■ Exercise data:
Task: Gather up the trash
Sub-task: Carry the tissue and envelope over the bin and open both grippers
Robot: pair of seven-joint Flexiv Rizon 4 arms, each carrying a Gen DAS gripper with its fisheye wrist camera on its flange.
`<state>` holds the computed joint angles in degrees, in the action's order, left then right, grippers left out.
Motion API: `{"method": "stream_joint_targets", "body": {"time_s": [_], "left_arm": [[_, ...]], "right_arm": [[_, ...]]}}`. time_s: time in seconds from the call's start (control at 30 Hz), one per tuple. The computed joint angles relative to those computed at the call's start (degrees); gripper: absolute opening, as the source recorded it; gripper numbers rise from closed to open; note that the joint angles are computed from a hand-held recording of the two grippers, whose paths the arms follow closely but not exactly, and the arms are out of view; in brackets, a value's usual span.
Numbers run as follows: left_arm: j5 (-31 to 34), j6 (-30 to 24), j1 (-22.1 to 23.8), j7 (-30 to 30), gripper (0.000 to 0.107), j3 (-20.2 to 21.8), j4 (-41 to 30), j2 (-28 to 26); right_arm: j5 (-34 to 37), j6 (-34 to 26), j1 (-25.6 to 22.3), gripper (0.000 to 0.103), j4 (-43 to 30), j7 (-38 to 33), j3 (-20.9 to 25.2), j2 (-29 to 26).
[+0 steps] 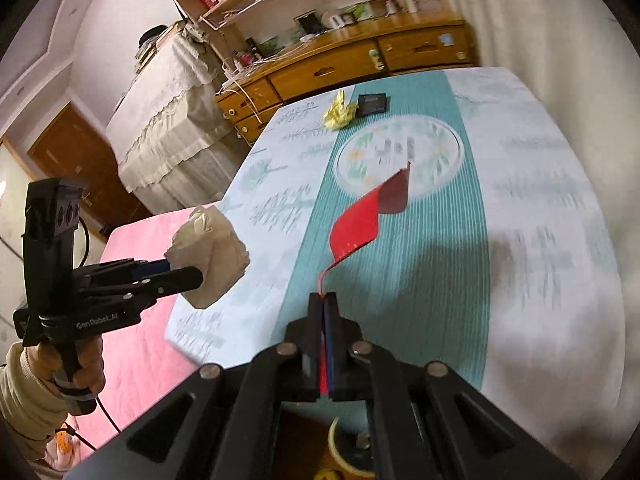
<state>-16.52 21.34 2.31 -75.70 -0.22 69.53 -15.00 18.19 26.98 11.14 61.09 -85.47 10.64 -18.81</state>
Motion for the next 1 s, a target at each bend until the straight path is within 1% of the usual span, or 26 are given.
{"method": "stream_joint_targets", "body": {"time_s": [0.1,0.2,0.33,0.4,0.5,0.57,0.67,0.77,0.87,0.9,0.97,1.0], "left_arm": [[-1.7,0.3,-0.4,2.1,0.035,1.0,9.3,7.2],[-1.6,0.6,-1.3,3.9,0.035,1.8,15.8,12.7],[-2.8,0.9,-3.0,5.6,0.035,2.6,25.0,19.6],[-2.8,1.4,-3.9,5.5,0.035,2.7,28.9,21.8],[-2.0,3.7,-5.3,4.6,0.035,2.4,35.6,23.8],[-1.1,6.5,-6.1,4.4,0.035,2.0,40.0,24.1],[-0.3,11.2,-6.8,2.8,0.036,1.5,45.8,22.4],[-0.4,19.0,-7.7,1.6,0.036,0.8,51.4,18.8],[-1.8,28.5,-8.6,1.1,0.038,-0.2,55.7,13.1],[-2.6,30.8,-8.7,1.2,0.039,-0.4,56.5,11.3],[-3.5,36.3,-8.9,0.9,0.044,-1.1,57.7,7.1],[-5.0,39.3,-8.8,1.3,0.045,-1.6,58.3,4.5]], "right_arm": [[-1.3,4.2,1.1,0.001,12.2,4.0,0.9,9.0],[-2.5,4.6,2.4,0.001,21.1,7.6,1.5,16.3],[-3.4,1.4,4.3,0.001,28.4,11.0,1.5,22.5],[-3.7,-0.2,5.1,0.001,31.5,12.2,1.5,24.7],[-3.0,-1.5,5.8,0.001,36.4,13.7,1.1,26.7],[-2.1,-0.4,6.1,0.001,39.7,14.3,0.9,26.8],[-1.7,3.4,6.4,0.001,45.2,14.2,1.0,26.1],[-1.6,9.6,6.8,0.001,50.7,13.7,1.1,22.9],[-0.6,17.4,7.1,0.001,54.3,11.0,1.1,16.7],[-0.1,19.7,7.0,0.001,55.1,9.8,1.1,14.7],[0.2,23.9,6.9,0.001,56.2,8.6,1.5,10.8],[0.1,26.7,6.9,0.001,56.6,8.2,1.7,7.9]]}}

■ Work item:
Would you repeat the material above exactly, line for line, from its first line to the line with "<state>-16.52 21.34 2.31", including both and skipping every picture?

■ Expected answer:
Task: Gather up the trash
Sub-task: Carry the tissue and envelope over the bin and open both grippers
Robot: pair of seven-joint Flexiv Rizon 4 arms, each carrying a Gen DAS gripper with its fisheye wrist camera on its flange.
`<state>` holds the computed joint angles in degrees, in the action's order, left then right, grippers left out.
Motion API: `{"method": "stream_joint_targets", "body": {"time_s": [_], "left_arm": [[_, ...]], "right_arm": [[_, ...]]}}`. time_s: time in seconds from the call's start (control at 30 Hz), one per tuple. The computed joint angles relative to those computed at the call's start (degrees); gripper: absolute opening, as the source recorded it; gripper numbers rise from closed to open; note that the joint angles are computed from a hand-held recording of the two grippers, whose paths the arms follow closely but not exactly, and the arms are out of view; in brackets, a value's usual span.
Numbers run as follows: left_arm: j5 (-31 to 34), j6 (-30 to 24), j1 (-22.1 to 23.8), j7 (-30 to 30), gripper (0.000 to 0.107), j3 (-20.2 to 21.8), j4 (-41 to 30), j2 (-28 to 26); right_arm: j5 (-34 to 37), j6 (-34 to 26), j1 (-25.6 to 22.3), gripper (0.000 to 0.103), j4 (-43 to 30), j7 (-38 to 33), j3 (-20.9 to 25.2), j2 (-29 to 26).
[+0 steps] 
<state>-16.52 21.34 2.31 -75.70 -0.22 69.53 -15.00 18.19 26.98 11.14 61.09 -85.47 10.64 -18.81</state>

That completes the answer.